Greece Down, Spain, Portugal and Italy on the Bench and Hungary at Bat
EU Ministers are proposing to freeze 495 million EUR in EU funds destined for Hungary in 2013, the European Commission says, the first time it has ever taken such a measure. Now that Greece has been moved off the burner, the EU has taken aim at Hungary.
This unprecedented step follows the Commission's repeated warnings to Hungary urging it to step up its efforts to end the country's excessive government deficit, and its subsequent failure to take appropriate action, the Commission said in a statement.
The funds freeze in so-called cohesion funding, aimed at balancing economic disparities across the 27-nation, and would affect 29% of Hungary's allocations for the year.
The European Union executive last month concluded that Hungary had not taken effective action to reduce its deficit below the target of three per cent of gross domestic product by 2011 in a sustainable and credible manner.
Late last year, The European Commission and the IMF cut short informal aid talks with Hungary due to worries over the independence of its central bank.

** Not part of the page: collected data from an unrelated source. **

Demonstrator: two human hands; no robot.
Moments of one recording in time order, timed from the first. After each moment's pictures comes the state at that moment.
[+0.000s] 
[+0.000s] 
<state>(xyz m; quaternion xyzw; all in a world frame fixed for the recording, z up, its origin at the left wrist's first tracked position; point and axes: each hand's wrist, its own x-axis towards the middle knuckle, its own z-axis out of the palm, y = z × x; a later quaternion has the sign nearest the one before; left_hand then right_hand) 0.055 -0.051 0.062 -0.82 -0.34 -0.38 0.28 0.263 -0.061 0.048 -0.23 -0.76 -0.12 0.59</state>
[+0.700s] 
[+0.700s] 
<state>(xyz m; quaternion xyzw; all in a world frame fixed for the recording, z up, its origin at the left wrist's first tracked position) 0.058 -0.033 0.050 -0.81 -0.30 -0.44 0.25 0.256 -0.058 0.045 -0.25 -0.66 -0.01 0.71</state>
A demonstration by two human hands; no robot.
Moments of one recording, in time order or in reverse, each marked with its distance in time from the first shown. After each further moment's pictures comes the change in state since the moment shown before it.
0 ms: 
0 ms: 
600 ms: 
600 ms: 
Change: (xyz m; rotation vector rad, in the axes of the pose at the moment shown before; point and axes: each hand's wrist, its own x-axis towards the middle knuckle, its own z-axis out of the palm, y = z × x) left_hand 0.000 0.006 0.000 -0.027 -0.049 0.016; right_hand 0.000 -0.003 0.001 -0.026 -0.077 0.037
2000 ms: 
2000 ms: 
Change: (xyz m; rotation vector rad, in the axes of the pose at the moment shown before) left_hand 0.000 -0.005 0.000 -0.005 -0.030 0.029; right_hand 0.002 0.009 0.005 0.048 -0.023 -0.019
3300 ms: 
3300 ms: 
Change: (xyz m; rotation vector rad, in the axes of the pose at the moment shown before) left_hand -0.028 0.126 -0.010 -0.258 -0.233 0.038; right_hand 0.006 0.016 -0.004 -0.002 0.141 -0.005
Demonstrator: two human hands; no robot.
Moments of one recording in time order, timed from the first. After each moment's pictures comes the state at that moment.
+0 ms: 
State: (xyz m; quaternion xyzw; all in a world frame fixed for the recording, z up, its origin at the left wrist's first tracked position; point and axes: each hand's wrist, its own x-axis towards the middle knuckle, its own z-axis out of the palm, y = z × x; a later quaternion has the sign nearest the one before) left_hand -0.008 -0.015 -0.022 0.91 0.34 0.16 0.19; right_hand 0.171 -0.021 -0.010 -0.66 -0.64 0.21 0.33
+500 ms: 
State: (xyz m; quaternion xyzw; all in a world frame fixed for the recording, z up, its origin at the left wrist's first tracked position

Hungary had been seeking a standby credit line of 15-20bn euro's ($19.5bn, £12.6bn) in case it ran into trouble issuing new debt. In November its credit rating was downgraded to 'junk' status by Moody's.
EU negotiators objected to a proposed law which they said would compromise the independence of the central bank. Hungary took a 'We do not care' stance and ignored the IMF and said they would not give in to demands.
Shortly thereafter, Hungary did a complete turn about and began to woo the IMF and EU to reconsider. No one can understand the reasoning behind the behavior of the Hungarian government.
In a recent meeting in Washington DC between Hungarian representatives and Christine Lagarde stated I indicated that, before the Fund can determine when and whether to start negotiations for a Stand-By Arrangement, it will need to see tangible steps that show the authorities' strong commitment to engage on all the policy issues that are relevant to macroeconomic stability. Support of the European authorities and institutions would also be critical for successful discussions of a new program.
Today's proposal should be seen as a strong incentive for Hungary to conduct sound fiscal policies and put in place the right macro-economic and fiscal conditions to ensure an efficient use of Cohesion Fund resources, Economic Affairs Commissioner Olli Rehn said.
It is now for the Hungarian government to act before the suspension takes effect, he said.
Rehn told a news conference that Hungary has been in excessive deficit ever since its EU accession in 2004, adding that the deadline for Budapest to get back within the limit had already been pushed back by three years.
Rehn's office said in January that Hungary formally respected the threshold last year, but he stressed today that this was only possible due to one-off measures worth around 10 per cent of GDP.
Without a key transfer of private pension funds to the public books, the commission maintains the deficit would have hit six per cent of gross domestic product.
The commissioner said the suspension threat was both fair and proportionate.
EU regional policy commissioner Johannes Hahn said the overarching aim of the decision was to prevent further difficulties, and underlined: If Hungary takes corrective action, the funds will be available again to spend.
Projects including flood protection around the Danube could suffer if Budapest does not respond to the commission demands.
He added: The ball is now in the Hungarian camp.